Cardiac remodeling is the fundamental pathological process of heart failure. It is defined as structural and functional changes in the myocardium that result in left ventricular dilatation leading to heart failure [18]. In this study, we found that baseline IL-37 levels in patients with heart failure negatively correlate with LVEF while positively correlating with NT-proBNP and hs-TnT, the two most extensively studied biomarkers in evaluating the severity of cardiac function. These results are partly consistent with previous research that showed plasma IL-37 levels correlate with inflammatory markers and impaired left ventricular function in patients with acute coronary syndrome [12]. However, it is noted that our results found no significant differences in plasma IL-37 levels between the IHD and non-IHD subgroups. This observation seems contradictory with previous findings of elevated plasma IL-37 levels in patients with acute coronary syndrome. Because numerous research studies have confirmed the role of inflammation in acute coronary syndrome, the possible explanation for this contradiction is that IL-37 levels in plasma may correlate with the grade of inflammation rather than the disease status. This notion is further solidified by our results that plasma IL-37 levels positively correlate with hs-CRP, a well-known biomarker of inflammation [19]. Also, we did not observe significant differences in plasma IL-37 levels in the HP and non-HP subgroups. Interestingly, our study shows significantly increased IL-37 levels in the DM subgroup compared to that in the non-DM subgroup. Although Ballak et al. found that elevated IL-37 levels positively correlate with insulin sensitivity and a lower inflammatory status in human adipose tissue and that IL-37 ameliorates obesity-induced inflammation and insulin resistance in transgenic mice, the reasonable possibility for this discrepancy is that the DM status more closely correlates with the poor cardiac function in CHF patients [10, 20].

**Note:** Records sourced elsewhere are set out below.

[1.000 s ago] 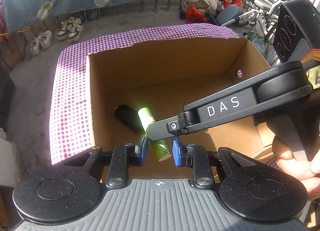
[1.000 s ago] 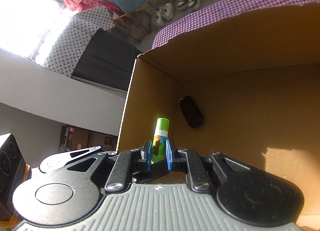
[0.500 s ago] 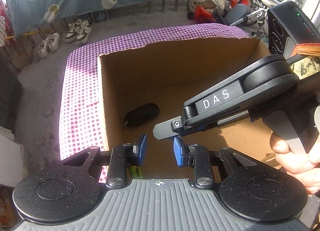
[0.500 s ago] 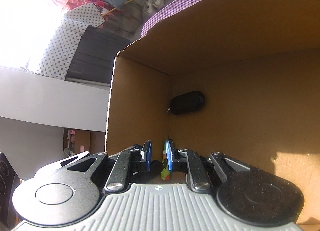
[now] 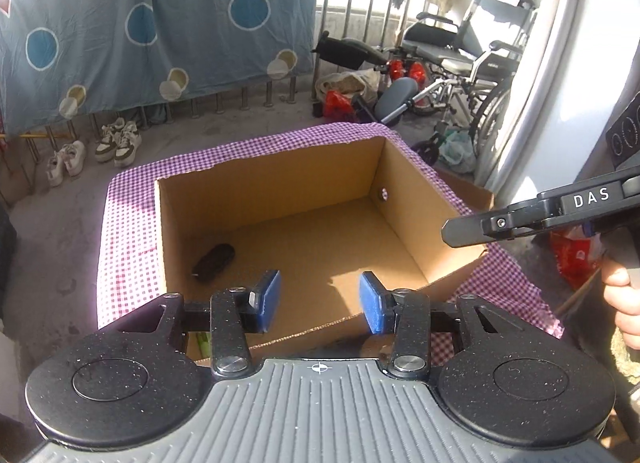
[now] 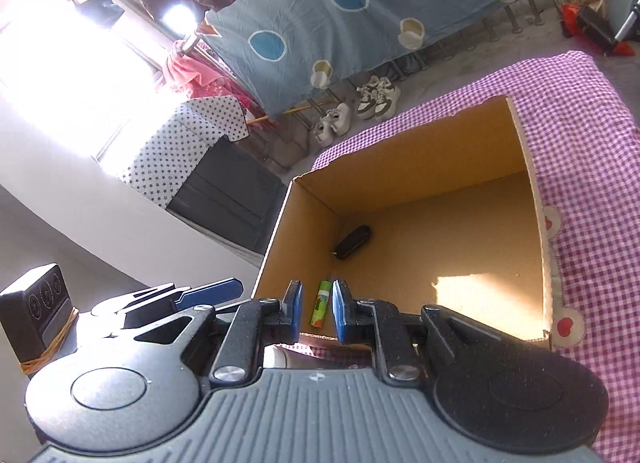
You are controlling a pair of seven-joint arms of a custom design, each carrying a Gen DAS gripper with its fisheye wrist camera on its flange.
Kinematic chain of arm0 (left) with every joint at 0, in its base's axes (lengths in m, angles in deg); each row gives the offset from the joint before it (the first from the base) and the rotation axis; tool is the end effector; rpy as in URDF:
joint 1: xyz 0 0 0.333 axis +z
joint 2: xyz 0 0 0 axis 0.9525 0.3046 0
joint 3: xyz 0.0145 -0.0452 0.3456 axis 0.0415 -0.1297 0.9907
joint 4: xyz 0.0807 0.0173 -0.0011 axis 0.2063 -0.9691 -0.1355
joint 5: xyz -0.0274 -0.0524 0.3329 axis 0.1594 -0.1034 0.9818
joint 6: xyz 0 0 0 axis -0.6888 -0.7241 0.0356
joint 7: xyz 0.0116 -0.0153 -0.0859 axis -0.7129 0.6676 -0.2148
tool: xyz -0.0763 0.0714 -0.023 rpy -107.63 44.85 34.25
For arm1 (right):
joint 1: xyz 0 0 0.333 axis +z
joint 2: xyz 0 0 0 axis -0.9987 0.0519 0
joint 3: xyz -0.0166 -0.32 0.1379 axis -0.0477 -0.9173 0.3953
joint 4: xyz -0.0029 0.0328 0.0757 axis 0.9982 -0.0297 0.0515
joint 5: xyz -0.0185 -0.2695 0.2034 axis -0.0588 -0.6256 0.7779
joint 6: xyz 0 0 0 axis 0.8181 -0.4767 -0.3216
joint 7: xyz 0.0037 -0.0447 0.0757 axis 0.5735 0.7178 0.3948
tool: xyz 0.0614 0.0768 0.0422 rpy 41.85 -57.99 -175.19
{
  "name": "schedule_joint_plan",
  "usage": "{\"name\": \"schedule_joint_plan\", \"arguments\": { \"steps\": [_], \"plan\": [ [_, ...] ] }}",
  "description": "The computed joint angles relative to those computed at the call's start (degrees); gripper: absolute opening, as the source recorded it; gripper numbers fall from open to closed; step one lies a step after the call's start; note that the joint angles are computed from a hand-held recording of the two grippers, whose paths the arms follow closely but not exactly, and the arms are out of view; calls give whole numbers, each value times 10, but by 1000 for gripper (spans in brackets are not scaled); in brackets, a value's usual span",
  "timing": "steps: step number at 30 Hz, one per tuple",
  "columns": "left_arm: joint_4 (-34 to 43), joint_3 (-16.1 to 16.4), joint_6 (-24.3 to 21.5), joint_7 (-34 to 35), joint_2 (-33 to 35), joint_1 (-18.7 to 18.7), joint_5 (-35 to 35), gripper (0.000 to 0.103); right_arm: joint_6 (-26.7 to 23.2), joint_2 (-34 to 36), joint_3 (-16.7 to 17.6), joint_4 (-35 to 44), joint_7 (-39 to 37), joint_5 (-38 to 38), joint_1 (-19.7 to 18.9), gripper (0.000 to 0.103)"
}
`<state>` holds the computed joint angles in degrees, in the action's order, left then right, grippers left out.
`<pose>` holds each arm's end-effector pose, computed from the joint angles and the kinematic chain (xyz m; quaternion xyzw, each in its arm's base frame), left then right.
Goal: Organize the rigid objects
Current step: 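Move the right gripper back to the black cylinder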
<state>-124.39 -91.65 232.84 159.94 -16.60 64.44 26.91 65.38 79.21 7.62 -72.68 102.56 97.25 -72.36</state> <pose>0.4726 -0.1014 0.5598 -0.5696 0.7259 -0.3393 0.1830 0.5675 0.2465 0.5562 -0.6833 0.5533 0.1074 0.4641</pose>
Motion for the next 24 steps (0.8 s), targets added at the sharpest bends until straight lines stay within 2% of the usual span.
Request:
{"name": "schedule_joint_plan", "arguments": {
  "steps": [3,6,9,12,14,17,21,24],
  "plan": [
    [-30,16,7,73,-23,-47,-95,43,30,-64,-5,-91,-44,45,-1,19],
    [-53,21,7,127,-31,-81,-171,43,64,-100,-17,-158,-69,81,18,19],
    [-78,8,22,167,-25,-99,-212,43,93,-114,-24,-210,-85,117,40,21],
    [-93,-13,39,166,-4,-103,-215,43,118,-98,-24,-230,-67,119,59,21],
    [-100,-27,52,155,10,-103,-202,43,149,-89,-18,-247,-54,113,71,21],
    [-121,-57,91,77,29,-86,-114,41,163,-65,-12,-243,-40,106,76,21],
    [-128,-70,108,-21,50,-69,3,39,171,-41,-4,-229,-6,69,78,21],
    [-125,-59,105,-6,59,-85,-12,37,190,-28,2,-222,36,9,80,21]
  ]
}}
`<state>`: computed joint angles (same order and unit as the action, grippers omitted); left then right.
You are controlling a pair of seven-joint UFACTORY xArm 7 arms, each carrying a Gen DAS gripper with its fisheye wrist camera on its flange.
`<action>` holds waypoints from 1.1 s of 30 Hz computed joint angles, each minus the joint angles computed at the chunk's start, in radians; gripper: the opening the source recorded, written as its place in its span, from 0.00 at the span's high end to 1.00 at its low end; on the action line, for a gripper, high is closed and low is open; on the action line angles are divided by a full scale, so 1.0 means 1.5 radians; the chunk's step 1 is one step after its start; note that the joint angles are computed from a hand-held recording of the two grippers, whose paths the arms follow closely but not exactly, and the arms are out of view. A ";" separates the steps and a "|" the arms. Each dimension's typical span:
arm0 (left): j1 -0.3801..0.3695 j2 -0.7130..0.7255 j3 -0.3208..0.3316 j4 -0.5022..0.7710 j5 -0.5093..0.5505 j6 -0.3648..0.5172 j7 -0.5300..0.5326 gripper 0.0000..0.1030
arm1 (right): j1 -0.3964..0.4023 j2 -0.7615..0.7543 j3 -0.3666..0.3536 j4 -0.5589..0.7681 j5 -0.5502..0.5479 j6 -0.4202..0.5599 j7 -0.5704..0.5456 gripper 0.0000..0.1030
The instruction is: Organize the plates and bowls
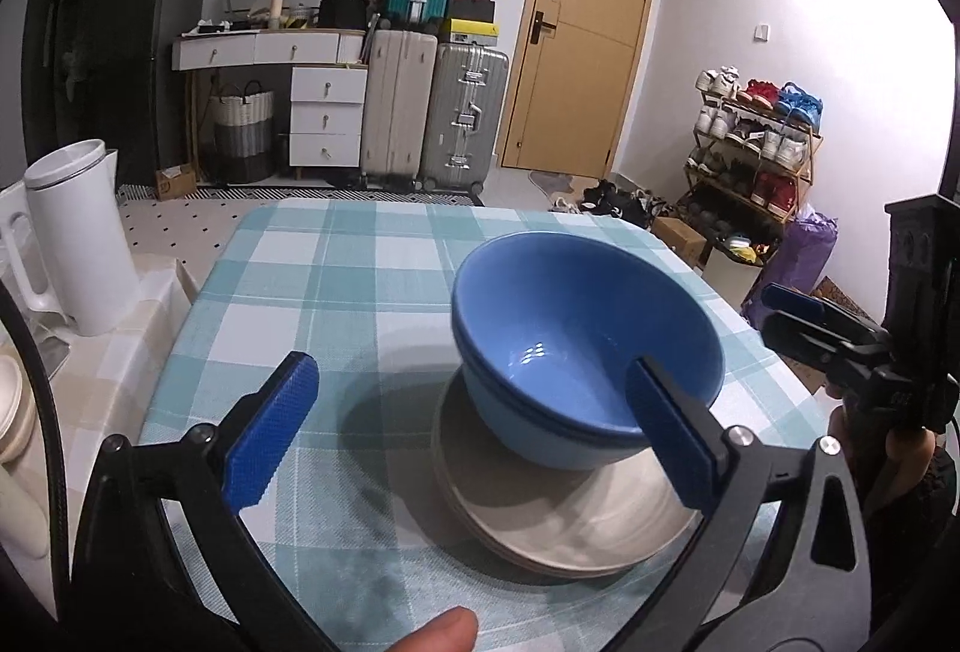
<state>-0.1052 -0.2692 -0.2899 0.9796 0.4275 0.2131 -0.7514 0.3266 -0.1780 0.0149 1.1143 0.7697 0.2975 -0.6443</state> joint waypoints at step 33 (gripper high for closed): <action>0.228 -0.103 -0.217 -0.191 -0.062 -0.203 0.030 0.01 | 0.143 -0.109 -0.067 -0.166 0.270 -0.066 -0.337 0.01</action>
<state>0.2368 -0.4232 -0.6151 0.6924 0.3352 -0.0920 -0.7061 0.5404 -0.3412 -0.0858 0.8647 1.1749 0.1982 -1.1504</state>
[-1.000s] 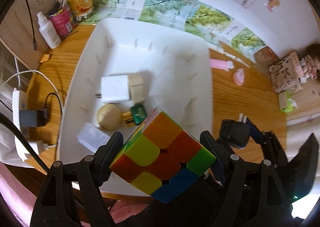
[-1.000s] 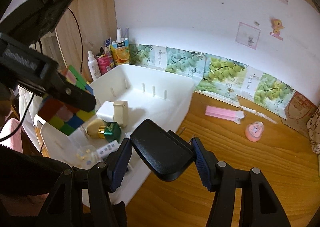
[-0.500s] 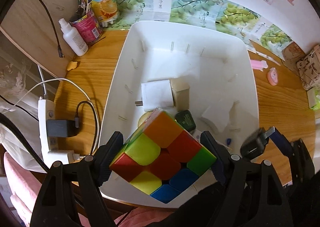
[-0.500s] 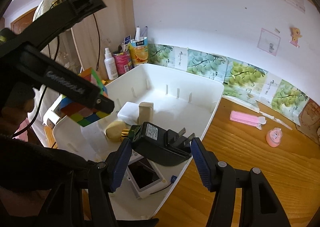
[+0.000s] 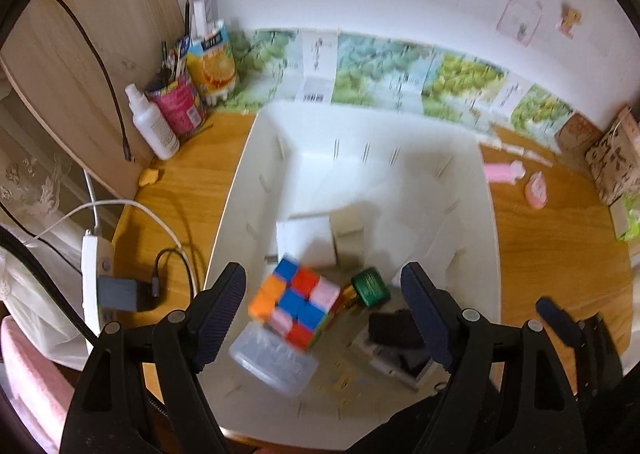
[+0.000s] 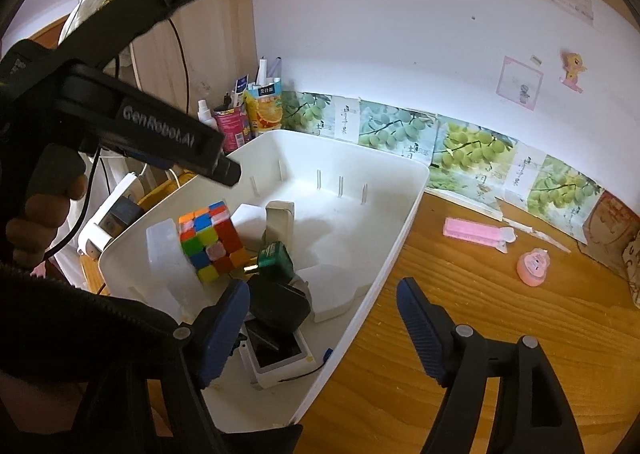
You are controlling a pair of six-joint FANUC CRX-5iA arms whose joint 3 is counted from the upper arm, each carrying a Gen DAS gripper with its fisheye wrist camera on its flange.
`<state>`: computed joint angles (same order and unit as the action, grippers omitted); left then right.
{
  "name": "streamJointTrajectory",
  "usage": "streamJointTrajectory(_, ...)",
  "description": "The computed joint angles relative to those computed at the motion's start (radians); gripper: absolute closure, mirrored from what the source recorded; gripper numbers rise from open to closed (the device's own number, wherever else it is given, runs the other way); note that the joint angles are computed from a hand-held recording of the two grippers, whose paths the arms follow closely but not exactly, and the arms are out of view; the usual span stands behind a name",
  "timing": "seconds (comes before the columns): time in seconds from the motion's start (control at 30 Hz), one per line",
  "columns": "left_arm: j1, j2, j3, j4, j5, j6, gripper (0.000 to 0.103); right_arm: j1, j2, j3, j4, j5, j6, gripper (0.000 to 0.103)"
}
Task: Organize rigid objects
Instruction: 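Open left tool to drop the cube while right tool drops the plug, then withdraw both tools from the tray toward the pink roller and tape dispenser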
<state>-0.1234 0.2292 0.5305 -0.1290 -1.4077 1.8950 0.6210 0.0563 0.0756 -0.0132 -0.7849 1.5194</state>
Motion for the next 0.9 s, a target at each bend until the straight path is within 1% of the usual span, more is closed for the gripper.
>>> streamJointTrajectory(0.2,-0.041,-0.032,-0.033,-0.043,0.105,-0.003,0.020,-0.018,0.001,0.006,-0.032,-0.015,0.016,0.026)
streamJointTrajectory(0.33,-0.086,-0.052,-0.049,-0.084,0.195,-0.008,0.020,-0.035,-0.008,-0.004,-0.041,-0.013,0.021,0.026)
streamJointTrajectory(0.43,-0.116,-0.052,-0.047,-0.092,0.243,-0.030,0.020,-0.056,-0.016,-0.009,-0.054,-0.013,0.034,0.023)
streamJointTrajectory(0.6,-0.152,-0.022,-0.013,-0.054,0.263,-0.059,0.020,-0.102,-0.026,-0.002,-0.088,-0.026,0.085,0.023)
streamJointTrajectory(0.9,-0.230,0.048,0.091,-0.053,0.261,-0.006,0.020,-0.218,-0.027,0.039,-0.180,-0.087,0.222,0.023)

Finally, in this study, we demonstrated for the first time that plasma IL-37 is an independent predictor for MACE within 12 months. There are numerous reports that NT-proBNP and LVEF are predictors of poor outcomes in heart failure patients [21, 22]. Impaired LVEF is a hallmark of heart failure and reflects a fundamental weakness of the pump. It is no doubt that the lower the LVEF, the worse the prognosis of patients with heart failure. In this study, we showed that the higher concentration of plasma IL-37 (>99 pg/ml) is a significant predictor of recurrent hospitalizations for worsening HF and deaths due to a cardiovascular cause, independent of other clinical and laboratory variables. We believe that the increase in plasma IL-37 is associated with inflammation, cardiac remodeling, and acute cardiovascular events in heart failure patients. However, a direct causal relationship between an increase in plasma IL-37 and inflammation was not found in the study.

In conclusion, our study is the first to investigate the association between plasma IL-37 levels and chronic heart failure. We found that plasma IL-37 levels are significantly increased in patients with CHF and that the increase in plasma IL-37 levels is an unfavorable prognosis for patients with heart failure. However, there are some limitations in the present study. When performing the prognostic analysis, a sample population of 158 subjects is too small and a 12-month follow-up is too short, although statistical significance has been found. Therefore, a prospective trial consisting of a larger number of patients with heart failure and longer period of follow-up needs to be performed to clarify the significance of circulating IL-37 levels in heart failure. Furthermore, to fully assess the role of plasma IL-37 on cardiac inflammation and left ventricular remodeling, future studies are required to examine the underlying mechanism responsible for the increase of plasma IL-37 in patients with chronic heart failure.